9月10日~9月16日 元キスマイ+ポケモン
Kは目の前で起こっていることを受け入れることができなかった。何がどうなってこんな醜い姿になってしまったんだ。
Kはその日の引退ライブですべてを出し切るつもりだった。今まで培ったすべてのアイドル人生をかけて。
Kは芸能界に限界を感じていた。彼のメンタルでは、生き馬の目を抜くような熾烈な業界争いの重圧に耐えられなかったのだ。若手の台頭、他事務所の猛攻、たとえ今はトップの芸能事務所に所属してようともいつどうなるかわからない。それゆえ、彼はアイドルを辞めて教師になる道を選択した。念のためアイドル業と両立して四年制大学を卒業していたので、通信制の大学で教員免許は取得するつもりだった。
しかし、おとずれた彼のアイドルとして最後の見せ場、ドーム天井からのフライング。そこで、事件は起こった。いざ天井から飛び立つ際、彼を支えるハーネスが切れ、そのまま真っ逆さまに地面へと叩きつけられたのだ。
そして、気づいたら鳩の化け物に生まれ変わっていた。いわゆる転生というやつだ。
意識がはっきりと戻ったKだが、どこにも行く当てがなく、ただふらふら草むらを彷徨っていた。
“ガサッ”
音がしたときにはもう遅かった。目の前に閃光が走り、気づいたら得体の知らない球体に閉じ込められていた。
「うわ、外れだよ。初のポケモンがこんな弱そうな鳩みたいなやつだなんて。」
“こっちだって嫌だよ。こんなアホそうなガキ。”
それからも言葉にできない悪口をKは心の中で吐きまくった。
「よし、とりあえず他のポケモンもゲットだぜ。」
この意欲だけが高いトレーナ―気取りの少年のせいで、捕獲後2時間でいきなり野生のポケモンと闘うこととなる。

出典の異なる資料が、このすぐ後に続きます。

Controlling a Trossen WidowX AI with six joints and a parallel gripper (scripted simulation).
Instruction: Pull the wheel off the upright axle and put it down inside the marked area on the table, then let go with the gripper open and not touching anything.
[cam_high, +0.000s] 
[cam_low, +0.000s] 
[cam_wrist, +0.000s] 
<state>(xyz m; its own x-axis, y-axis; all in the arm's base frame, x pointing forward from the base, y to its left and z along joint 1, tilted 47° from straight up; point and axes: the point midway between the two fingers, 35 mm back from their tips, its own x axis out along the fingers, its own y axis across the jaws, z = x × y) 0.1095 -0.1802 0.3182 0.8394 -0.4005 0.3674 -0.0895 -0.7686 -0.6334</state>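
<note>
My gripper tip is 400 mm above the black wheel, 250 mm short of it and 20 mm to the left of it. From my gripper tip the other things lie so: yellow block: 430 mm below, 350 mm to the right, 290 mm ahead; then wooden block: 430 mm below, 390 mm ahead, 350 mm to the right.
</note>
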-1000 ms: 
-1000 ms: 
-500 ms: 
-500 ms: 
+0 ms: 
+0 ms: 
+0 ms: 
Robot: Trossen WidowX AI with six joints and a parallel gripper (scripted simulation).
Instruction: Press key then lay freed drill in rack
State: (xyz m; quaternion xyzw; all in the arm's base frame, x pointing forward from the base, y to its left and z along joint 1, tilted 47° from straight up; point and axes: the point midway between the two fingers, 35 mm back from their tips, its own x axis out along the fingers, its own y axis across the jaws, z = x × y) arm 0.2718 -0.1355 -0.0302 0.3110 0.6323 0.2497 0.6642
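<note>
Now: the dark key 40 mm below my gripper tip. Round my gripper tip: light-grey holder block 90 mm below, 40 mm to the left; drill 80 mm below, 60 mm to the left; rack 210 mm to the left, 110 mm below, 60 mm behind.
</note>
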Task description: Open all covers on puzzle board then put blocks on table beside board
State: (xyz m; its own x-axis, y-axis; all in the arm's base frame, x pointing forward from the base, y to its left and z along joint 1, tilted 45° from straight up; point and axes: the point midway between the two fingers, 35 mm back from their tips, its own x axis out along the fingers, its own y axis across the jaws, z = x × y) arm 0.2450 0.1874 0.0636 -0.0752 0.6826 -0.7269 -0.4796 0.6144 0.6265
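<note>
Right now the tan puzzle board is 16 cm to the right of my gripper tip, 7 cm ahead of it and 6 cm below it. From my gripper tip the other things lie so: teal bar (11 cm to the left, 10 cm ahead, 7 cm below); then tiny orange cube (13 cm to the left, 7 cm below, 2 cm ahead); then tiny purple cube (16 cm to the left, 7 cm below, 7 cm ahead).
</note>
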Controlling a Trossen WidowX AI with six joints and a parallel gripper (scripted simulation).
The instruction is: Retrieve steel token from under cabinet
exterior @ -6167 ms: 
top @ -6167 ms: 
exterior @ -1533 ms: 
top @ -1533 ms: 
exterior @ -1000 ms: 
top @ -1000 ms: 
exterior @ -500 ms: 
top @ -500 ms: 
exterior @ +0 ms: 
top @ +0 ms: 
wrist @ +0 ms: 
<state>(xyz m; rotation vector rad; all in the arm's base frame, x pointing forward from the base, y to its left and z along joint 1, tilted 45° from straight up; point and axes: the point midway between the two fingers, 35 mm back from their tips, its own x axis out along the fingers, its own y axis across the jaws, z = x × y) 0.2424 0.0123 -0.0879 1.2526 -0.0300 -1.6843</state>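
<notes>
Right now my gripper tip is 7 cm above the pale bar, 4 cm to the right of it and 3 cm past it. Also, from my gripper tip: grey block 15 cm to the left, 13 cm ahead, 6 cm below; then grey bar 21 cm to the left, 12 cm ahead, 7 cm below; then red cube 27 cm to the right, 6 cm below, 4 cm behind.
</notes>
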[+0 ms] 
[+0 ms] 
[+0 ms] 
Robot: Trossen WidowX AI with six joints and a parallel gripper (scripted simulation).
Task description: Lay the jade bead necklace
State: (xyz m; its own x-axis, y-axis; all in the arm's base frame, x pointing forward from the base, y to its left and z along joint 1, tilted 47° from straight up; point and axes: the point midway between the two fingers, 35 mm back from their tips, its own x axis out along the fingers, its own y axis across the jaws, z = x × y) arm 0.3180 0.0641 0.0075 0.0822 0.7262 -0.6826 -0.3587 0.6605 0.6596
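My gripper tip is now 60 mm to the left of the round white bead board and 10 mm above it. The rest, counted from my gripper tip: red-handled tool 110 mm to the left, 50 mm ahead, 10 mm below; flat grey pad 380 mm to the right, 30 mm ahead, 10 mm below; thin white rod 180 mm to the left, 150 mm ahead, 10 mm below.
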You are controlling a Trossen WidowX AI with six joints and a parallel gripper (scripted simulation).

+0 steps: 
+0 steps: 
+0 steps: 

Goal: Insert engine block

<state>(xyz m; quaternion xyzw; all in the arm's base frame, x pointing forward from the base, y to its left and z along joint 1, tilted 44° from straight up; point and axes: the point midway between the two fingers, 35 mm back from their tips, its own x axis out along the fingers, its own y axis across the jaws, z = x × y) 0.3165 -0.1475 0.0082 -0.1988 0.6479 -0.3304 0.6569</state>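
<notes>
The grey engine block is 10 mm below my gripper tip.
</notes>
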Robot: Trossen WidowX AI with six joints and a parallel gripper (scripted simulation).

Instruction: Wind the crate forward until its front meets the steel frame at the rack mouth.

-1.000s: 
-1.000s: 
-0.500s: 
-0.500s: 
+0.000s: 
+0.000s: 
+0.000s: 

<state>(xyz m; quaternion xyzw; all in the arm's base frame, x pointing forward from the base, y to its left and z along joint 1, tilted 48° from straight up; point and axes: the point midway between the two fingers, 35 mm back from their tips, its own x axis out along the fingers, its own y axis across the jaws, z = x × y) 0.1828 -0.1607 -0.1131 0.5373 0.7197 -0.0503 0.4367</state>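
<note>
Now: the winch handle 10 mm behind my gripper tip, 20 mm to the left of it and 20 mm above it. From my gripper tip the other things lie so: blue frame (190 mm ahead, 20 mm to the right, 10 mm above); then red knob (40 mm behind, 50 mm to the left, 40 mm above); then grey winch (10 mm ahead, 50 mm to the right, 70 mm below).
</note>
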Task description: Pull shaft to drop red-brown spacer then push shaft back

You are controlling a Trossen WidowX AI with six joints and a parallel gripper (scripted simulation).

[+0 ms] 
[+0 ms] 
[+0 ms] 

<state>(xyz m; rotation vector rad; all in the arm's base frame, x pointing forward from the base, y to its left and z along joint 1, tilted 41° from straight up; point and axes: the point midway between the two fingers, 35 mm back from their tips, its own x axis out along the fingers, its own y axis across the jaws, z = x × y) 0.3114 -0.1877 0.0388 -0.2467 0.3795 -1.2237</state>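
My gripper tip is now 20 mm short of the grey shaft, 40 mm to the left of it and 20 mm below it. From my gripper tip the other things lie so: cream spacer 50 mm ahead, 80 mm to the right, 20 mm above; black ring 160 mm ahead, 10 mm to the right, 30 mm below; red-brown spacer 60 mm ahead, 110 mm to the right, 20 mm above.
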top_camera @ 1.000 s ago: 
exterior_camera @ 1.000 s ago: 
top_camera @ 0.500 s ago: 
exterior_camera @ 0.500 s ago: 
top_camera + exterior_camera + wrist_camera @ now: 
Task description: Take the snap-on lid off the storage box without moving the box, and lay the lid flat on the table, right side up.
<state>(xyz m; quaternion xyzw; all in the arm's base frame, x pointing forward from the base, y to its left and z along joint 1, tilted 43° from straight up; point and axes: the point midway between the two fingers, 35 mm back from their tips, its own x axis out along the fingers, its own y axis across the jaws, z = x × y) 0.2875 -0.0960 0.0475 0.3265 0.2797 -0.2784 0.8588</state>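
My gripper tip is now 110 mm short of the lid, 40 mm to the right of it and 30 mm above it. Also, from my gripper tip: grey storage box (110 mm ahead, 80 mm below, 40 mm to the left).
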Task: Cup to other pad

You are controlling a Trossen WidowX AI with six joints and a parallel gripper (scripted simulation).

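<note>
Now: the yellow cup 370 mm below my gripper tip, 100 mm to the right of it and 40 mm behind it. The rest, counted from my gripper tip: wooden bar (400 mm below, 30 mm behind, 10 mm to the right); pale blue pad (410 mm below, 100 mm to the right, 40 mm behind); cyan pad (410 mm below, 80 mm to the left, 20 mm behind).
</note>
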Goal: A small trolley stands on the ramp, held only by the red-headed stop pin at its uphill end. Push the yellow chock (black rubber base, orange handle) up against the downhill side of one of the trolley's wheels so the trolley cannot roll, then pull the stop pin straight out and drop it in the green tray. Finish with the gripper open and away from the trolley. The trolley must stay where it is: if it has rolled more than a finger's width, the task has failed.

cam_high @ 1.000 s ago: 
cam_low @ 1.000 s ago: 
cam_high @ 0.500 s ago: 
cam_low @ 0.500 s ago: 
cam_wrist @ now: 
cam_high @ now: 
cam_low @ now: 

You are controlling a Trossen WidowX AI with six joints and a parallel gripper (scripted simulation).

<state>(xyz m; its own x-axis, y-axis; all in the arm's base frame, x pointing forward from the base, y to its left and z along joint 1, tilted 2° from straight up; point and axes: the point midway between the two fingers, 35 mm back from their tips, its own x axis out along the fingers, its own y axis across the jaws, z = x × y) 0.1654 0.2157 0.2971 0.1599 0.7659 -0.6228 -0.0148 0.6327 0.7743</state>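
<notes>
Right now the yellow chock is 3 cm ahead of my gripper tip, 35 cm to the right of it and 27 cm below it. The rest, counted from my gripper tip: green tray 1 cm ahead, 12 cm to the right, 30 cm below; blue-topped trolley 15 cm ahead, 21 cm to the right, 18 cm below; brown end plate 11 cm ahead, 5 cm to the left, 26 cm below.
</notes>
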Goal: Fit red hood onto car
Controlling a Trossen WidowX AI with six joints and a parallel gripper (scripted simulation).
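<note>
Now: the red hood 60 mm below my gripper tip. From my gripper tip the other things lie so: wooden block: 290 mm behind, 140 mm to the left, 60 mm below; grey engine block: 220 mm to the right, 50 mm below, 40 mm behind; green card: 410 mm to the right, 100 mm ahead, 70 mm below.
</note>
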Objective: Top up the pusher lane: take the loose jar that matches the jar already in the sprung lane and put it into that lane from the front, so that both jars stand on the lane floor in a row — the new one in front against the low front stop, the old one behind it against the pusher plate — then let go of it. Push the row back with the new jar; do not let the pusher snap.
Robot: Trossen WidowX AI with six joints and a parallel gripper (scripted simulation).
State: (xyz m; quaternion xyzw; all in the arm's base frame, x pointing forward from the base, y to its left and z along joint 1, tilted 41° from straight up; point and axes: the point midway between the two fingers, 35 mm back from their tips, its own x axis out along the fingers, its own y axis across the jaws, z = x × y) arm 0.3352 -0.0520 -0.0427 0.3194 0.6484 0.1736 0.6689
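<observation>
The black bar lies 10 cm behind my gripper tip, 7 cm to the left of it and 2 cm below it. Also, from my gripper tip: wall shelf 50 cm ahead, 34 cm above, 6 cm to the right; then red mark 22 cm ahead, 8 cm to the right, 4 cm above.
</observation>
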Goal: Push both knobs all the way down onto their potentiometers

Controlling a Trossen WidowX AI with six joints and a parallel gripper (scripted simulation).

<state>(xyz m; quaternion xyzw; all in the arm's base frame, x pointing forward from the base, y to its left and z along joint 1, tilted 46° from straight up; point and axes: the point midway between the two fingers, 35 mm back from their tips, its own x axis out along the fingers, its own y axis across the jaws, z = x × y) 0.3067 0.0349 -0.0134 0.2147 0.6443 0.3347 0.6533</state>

初対戦の相手は、ネズミの化け物。しかし、中学からアイドル一筋の生活だったKは戦い方を知らなかった。そんなことはお構いなしに体当たりをしてくるネズミ。Kはなす術もなくひん死に追い込まれた。
「ざっこー。もう、このポケモンはダメだな。」
誰も助けてくれない生死を彷徨う状況と少年に対する怒りがKを覚醒させた。
無慈悲に突っ込んでくるネズミに対して、アイドルキック。見事喉元に鍵爪がクリーンヒットする。そこから、アイドルターン。Kの羽がネズミの目を切り裂いた。そして、とどめはバク転からのフットスタンプ。
あまりの勢いにドン引きしている少年を無視し、Kは二階席に届くような雄叫びで、勝利の勝ち名乗りを上げた。